Every line of the data below should be repeated exactly, and no picture should be copied.

---------- EXERCISE DATA

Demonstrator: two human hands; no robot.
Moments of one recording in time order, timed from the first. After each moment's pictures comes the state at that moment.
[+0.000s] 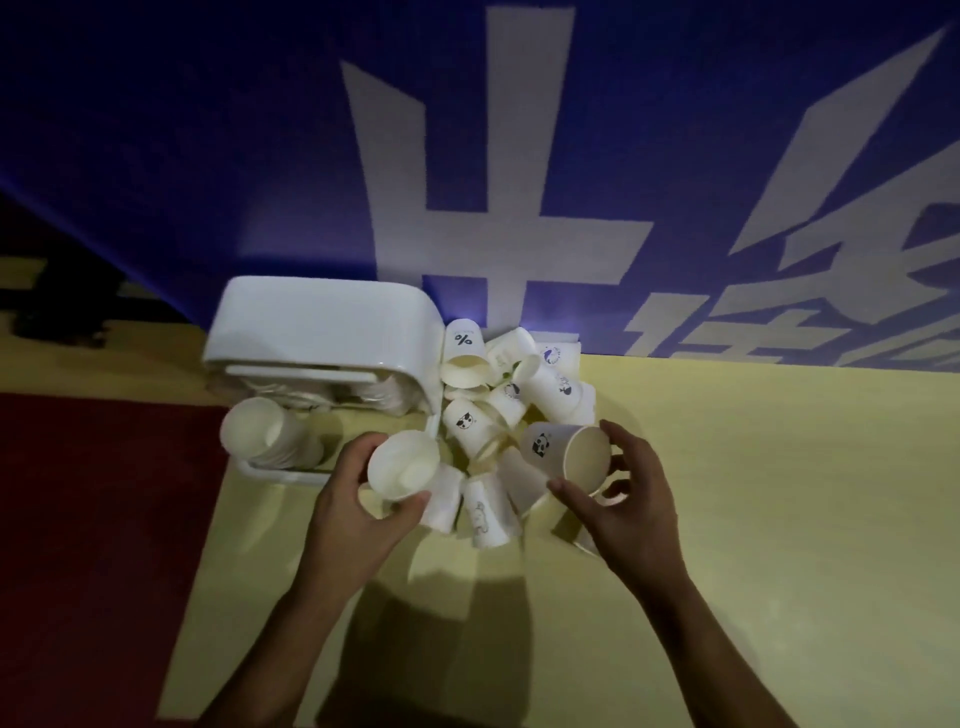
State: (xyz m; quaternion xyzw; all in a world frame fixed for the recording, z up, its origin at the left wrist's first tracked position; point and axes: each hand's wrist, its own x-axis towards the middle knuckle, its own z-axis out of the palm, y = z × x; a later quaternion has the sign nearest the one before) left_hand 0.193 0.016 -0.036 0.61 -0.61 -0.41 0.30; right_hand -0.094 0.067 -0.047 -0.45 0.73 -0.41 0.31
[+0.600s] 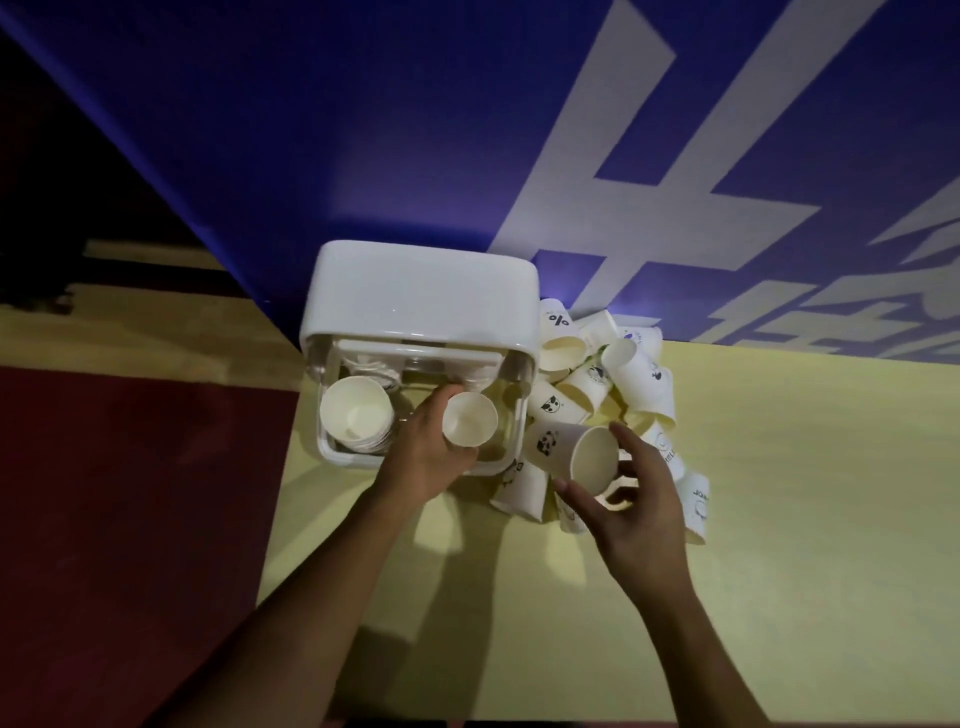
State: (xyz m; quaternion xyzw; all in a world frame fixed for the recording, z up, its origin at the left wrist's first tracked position) left_hand 0.268 -0.075 -0.116 0.57 -0.68 -0.43 0.16; right_hand 0.057 0.054 -0.044 -0.44 0.75 -0.40 0.28
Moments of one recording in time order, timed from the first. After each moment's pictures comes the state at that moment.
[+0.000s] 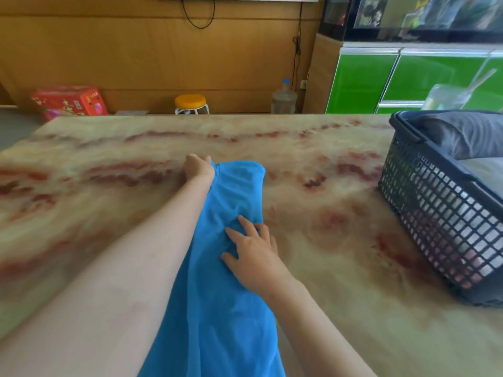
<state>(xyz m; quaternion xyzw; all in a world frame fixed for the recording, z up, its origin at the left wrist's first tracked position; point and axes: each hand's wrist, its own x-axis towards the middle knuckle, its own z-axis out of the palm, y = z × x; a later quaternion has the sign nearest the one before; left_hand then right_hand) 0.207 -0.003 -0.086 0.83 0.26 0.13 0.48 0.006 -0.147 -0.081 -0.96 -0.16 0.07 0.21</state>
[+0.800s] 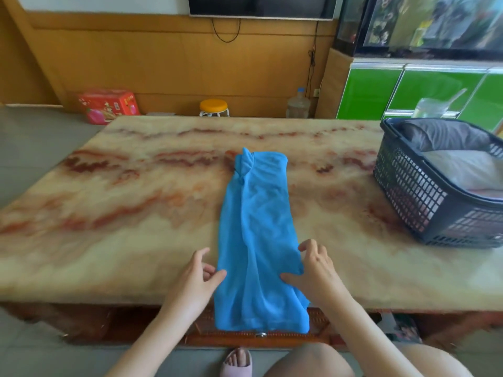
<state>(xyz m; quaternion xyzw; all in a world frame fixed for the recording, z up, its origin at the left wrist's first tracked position) -0.185 0.041 -0.096 0.88 0.13 0.00 0.46 -0.155 -0.188 -0.071 -0.96 -0.02 0.08 0.28</state>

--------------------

— WRITTEN RESPONSE —
Demonstrator: two human hands; no robot.
Moments of one recording in time order, timed from the first. After each moment's pictures comes the state at that moment.
[+0.000s] 
State: (xyz m; quaternion xyzw; all in a world frame fixed for the recording, z up, its origin at the left wrist's first tracked position; point and axes: each hand's wrist, its own x-axis towards the middle knuckle, its own z-axis out of the palm, y = z × x; a later quaternion has the sign nearest the one before) left_hand 0.193 0.016 -0.036 0.61 -0.61 -0.41 0.30; right_hand -0.094 0.067 -0.047 -0.45 0.73 -0.41 0.31
[+0.600s] 
State: (xyz m; quaternion xyzw; all in a world frame fixed for the recording, z up, its origin at the left wrist's first tracked position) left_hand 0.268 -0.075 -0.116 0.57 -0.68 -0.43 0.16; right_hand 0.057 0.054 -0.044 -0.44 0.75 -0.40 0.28
Moments of one recording in time order, timed from the first. After each moment's pictures comes the state at that moment.
[+0.000s] 
<state>(xyz m; quaternion xyzw; all in a world frame fixed for the recording, z up, its origin at the left wrist's first tracked position; point and axes: each hand's wrist, its own x-axis towards the middle knuckle, its own z-axis out of the palm, y = z × x; a later quaternion has the sign nearest the one before; left_hand then right_hand) 0.207 -0.003 -0.086 0.83 0.26 0.13 0.48 0.006 -0.147 -0.081 -0.96 -0.16 0.07 0.21</state>
[+0.800s] 
<state>(xyz m; quaternion xyzw; all in a world frame fixed for the recording, z up, its origin at the left wrist's first tracked position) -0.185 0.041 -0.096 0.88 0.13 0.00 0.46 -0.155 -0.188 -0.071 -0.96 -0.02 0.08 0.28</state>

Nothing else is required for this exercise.